Equine Cervical Remodelling during Prepartum Period and Placentitis: A Transcriptomic Approach (Mucosa)

Placentitis was induced in five mares at approximately 290d of gestation (placentitis group), four mares with gestationally age-matched (290 d) pregnancies did not receive any treatment (control group), and the remaining three mares were maintained until approximately 330 d of gestation (prepartum group). For induction of placentitis in the former group, Streptococcus equi subsp. zooepidemicus was introduced intracervically. Cervical mucosa samples were collected from mares with experimentally induced placentitis (290 d GA, n =5), normal pregnant mares (290 d GA, n=4), and prepartum mares (330d GA, n=3). Total RNA was isolated from all samples using RNeasy Mini Kit (#74104; Qiagen), and DNA digestion was performed on-column using RNase-free DNase I (#79254: Qiagen), followed by cleanup procedures. Paired-end reads with 150 nucleotides in length were produced. A TruSeq Stranded mRNA library prep kit (Illumina, San Diego, CA) was used to prepare libraries for mRNA sequencing. Libraries were loaded onto an Agilent DNA 1000 chip and validated on an Agilent 2100 Bioanalyzer (Agilent). Quantitation was performed with the Illumina Library Quantification Kit, ABI Prism qPCR Mix from Kapa Biosystems. Libraries were run on a NextSeq 500 v2 (Illumina) 300cycles High Output kit in a 2x150 base pairs with paired-end reads. The Fastq files were evaluated for read quality using FastQC 0.11.4. Subsequently, Trim Galore 0.4.1 was used for the adapter and read quality trimming (Phred score threshold of 30). Reads were mapped to the Equus caballus reference genome (EquCab 3.0) using the software STAR 2.5.3a, then annotated with the equine reference annotation from NCBI using Cufflinks 2.2.1. Fragments per kilobase per million (FPKM) was used to determine the expression level of genes. Lastly, we used Cuffdiff 2.2.1 to calculate differentially expressed genes (DEG) between samples from the control and urea groups. The significance level was set at the FDR-adjusted p-value of the test statistic < 0.05 using the Benjamini-Hochberg correction.

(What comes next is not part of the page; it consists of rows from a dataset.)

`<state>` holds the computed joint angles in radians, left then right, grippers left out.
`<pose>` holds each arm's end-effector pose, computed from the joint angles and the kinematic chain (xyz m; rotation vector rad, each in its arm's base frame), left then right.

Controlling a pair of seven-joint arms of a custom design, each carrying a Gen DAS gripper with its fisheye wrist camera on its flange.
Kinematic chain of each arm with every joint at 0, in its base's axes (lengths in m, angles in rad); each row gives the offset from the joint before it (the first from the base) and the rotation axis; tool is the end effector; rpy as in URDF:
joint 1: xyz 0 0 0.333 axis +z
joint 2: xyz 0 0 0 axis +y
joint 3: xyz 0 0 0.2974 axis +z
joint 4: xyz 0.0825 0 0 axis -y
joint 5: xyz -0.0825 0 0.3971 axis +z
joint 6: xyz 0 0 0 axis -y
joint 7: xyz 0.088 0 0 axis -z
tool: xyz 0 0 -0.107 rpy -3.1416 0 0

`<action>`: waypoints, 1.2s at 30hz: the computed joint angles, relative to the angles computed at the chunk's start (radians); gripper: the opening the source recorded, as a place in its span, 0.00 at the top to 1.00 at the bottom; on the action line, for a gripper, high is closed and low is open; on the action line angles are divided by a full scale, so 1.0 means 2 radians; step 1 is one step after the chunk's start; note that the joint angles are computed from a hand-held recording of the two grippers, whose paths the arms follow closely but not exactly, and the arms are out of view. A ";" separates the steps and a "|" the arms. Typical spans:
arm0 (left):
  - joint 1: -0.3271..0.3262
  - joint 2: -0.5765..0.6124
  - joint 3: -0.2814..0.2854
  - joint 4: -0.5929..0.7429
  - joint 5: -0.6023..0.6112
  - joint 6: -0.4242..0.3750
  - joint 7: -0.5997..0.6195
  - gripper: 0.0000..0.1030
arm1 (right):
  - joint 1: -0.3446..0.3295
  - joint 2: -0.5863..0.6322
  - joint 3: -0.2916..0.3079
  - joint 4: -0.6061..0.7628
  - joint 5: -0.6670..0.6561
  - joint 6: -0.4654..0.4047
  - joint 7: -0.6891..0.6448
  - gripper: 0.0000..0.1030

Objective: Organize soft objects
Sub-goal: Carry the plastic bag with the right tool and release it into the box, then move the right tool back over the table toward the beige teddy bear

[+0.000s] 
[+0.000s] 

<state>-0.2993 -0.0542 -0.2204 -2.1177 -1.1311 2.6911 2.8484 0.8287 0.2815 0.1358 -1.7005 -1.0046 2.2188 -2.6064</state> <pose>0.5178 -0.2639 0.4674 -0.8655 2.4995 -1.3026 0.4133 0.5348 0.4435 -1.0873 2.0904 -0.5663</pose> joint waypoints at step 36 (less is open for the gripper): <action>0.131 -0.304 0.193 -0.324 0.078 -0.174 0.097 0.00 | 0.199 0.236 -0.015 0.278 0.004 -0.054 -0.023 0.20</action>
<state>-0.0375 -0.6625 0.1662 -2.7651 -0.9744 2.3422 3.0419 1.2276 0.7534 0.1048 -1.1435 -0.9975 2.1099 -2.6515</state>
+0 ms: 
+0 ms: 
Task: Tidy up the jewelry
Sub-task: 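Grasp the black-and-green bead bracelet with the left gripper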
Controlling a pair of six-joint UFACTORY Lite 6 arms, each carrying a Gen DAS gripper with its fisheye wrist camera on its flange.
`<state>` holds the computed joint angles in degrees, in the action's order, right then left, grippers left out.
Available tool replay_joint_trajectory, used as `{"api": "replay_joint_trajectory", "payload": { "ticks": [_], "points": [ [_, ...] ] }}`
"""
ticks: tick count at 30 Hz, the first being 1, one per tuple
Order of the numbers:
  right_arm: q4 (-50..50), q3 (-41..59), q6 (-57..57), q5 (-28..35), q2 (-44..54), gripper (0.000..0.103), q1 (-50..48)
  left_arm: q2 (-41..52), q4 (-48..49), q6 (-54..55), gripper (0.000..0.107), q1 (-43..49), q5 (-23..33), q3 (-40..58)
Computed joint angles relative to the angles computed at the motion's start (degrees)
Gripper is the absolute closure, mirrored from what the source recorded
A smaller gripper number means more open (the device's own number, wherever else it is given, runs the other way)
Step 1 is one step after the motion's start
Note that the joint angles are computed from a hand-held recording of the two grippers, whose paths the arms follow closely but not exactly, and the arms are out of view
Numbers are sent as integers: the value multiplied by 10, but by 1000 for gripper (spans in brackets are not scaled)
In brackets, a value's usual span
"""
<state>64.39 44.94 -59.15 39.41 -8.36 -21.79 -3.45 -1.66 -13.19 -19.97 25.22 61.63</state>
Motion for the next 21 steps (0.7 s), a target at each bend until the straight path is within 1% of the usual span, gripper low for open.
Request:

本实验对5匹妊娠约290天的母马诱导胎盘炎（胎盘炎组）；另设4匹妊娠龄匹配（290天）的妊娠母马作为对照组，不施加任何处理；剩余3匹母马饲养至妊娠约330天，设为产前组。胎盘炎组的胎盘炎诱导采用宫颈内接种马链球菌兽疫亚种（Streptococcus equi subsp. zooepidemicus）。分别从实验性胎盘炎母马（290天妊娠龄，n=5）、正常妊娠母马（290天妊娠龄，n=4）及产前母马（330天妊娠龄，n=3）采集宫颈黏膜样本。所有样本均采用RNeasy Mini Kit（货号#74104；Qiagen）提取总RNA，随后使用无RNase的DNase I（货号#79254；Qiagen）进行柱上DNA消化，并完成后续纯化步骤。生成长度为150核苷酸的双端测序读段；采用TruSeq Stranded mRNA文库制备试剂盒（Illumina，美国加利福尼亚州圣地亚哥）构建mRNA测序文库。将文库加载至Agilent DNA 1000芯片，通过Agilent 2100生物分析仪进行文库质检。使用Illumina文库定量试剂盒及Kapa Biosystems的ABI Prism qPCR Mix完成文库定量。将文库置于NextSeq 500 v2（Illumina）平台，采用300循环高通量试剂盒进行2×150bp双端测序。使用FastQC 0.11.4评估Fastq文件的测序读段质量，随后通过Trim Galore 0.4.1完成接头序列及测序质量修剪（Phred质量阈值设定为30）。采用STAR 2.5.3a软件将测序读段比对至马（Equus caballus）参考基因组（EquCab 3.0），再通过Cufflinks 2.2.1结合NCBI提供的马参考注释文件完成基因注释。采用每百万reads每千碱基片段数（FPKM, Fragments per kilobase per million）计算基因表达水平。最后使用Cuffdiff 2.2.1计算对照组与尿素组样本间的差异表达基因（DEG, Differentially Expressed Genes）；显著性阈值设定为经Benjamini-Hochberg校正后的错误发现率（FDR）调整p值<0.05。